Intelligenza Artificiale e Privacy: La Nuova Frontiera del Marketing Farmaceutico

AI, privacy e il riconoscimento legale che i marketer farmaceutici non possono ignorare

L’intelligenza artificiale sta diventando parte integrante delle operazioni quotidiane delle organizzazioni di marketing farmaceutico. I team di marketing si affidano sempre più a strumenti abilitati all’IA per supportare attività come la modellazione del pubblico, lo sviluppo dei contenuti e la trascrizione delle riunioni, spesso senza una visibilità completa sull’ambito della raccolta dei dati, sull’uso futuro o sulle pratiche di conservazione dei dati associate a questi strumenti.

Con l’evoluzione delle normative sulla privacy in tutti i settori, il marketing farmaceutico opera in un ambiente ad alto rischio. I dati sanitari, inclusi quelli che possono essere utilizzati per dedurre condizioni di salute o stato di trattamento, sono soggetti a un controllo normativo più rigoroso, a requisiti più restrittivi a livello statale e a una tolleranza sostanzialmente inferiore per gli errori.

Adottare la governance dell’IA prima che sorgano problemi

Troppo spesso, gli sforzi di governance dell’IA iniziano solo dopo che si è verificato un problema. In ambito farmaceutico, questo approccio è insostenibile. Poiché i team di marketing interagiscono regolarmente con strumenti di IA, la governance deve tenere conto della distinzione tra sistemi di IA sviluppati internamente e quelli acquisiti da fornitori terzi. Ognuno presenta profili di rischio materialmente diversi, in particolare quando sono implicate strategie commerciali sensibili, modelli proprietari o dati adiacenti alla salute.

Progettare per la privacy in mezzo a una frammentazione normativa

Le leggi sulla privacy a livello statale continuano a espandere il loro ambito e la loro complessità, e le interpretazioni normative rimangono fluide. I regolatori hanno anche mostrato una crescente disponibilità ad applicare gli statuti esistenti alle pratiche moderne di marketing e di dati in modi nuovi e aggressivi. Per i marketer farmaceutici, ciò ha ampliato significativamente la definizione di ciò che costituisce dati personali regolamentati.

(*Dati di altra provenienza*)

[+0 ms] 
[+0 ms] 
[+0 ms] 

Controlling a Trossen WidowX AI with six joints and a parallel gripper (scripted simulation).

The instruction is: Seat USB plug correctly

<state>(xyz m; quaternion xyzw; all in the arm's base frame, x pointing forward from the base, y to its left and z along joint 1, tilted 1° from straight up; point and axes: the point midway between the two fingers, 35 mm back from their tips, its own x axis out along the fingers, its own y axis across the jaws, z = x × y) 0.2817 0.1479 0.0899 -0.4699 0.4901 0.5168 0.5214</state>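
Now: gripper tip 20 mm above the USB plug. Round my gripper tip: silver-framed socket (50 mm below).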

Le organizzazioni che investono in architetture di dati progettate per la privacy sono le meglio attrezzate per adattarsi a questo panorama in evoluzione. Sistemi che possono limitare la raccolta dei dati per giurisdizione, escludere categorie di dati ad alto rischio o essere rapidamente riconfigurati in risposta a nuovi requisiti legali riducono la necessità di cambiamenti operativi ripetuti e dirompenti.

Strutturare le partnership sui dati per resistere a controlli

Molte partnership nel marketing farmaceutico incontrano ritardi o falliscono non a causa di disallineamenti strategici, ma perché i flussi di dati sottostanti non sono sufficientemente definiti. I team legali vengono frequentemente chiamati a valutare partnership proposte senza una chiara comprensione di quali dati verranno scambiati, come verranno utilizzati e per quanto tempo verranno conservati.

I team che coinvolgono i soggetti legali nelle fasi iniziali e li trattano come partner strategici piuttosto che come semplici punti di approvazione operano in modo più efficiente. I marketer che possono articolare chiaramente le fonti di dati, le attività di elaborazione e gli usi futuri prevedibili consentono ai team legali di valutare accuratamente i rischi e strutturare accordi duraturi sotto il controllo normativo.

Conclusione

Le capacità dell’IA continueranno ad avanzare più rapidamente rispetto ai quadri normativi, e gli obblighi di privacy diventeranno sempre più complessi. Le organizzazioni di marketing farmaceutico che stabiliscono una governance precoce, progettano sistemi per soddisfare i più rigorosi standard di privacy e collaborano strettamente con i team legali sono le meglio posizionate per avere successo. Queste organizzazioni possono adottare nuove tecnologie con fiducia, rispondere ai cambiamenti normativi con agilità e costruire partnership che durano nel tempo.

Nel marketing farmaceutico, la conformità non è un ostacolo all’innovazione. È l’infrastruttura che consente all’innovazione di espandersi in modo responsabile e sostenibile.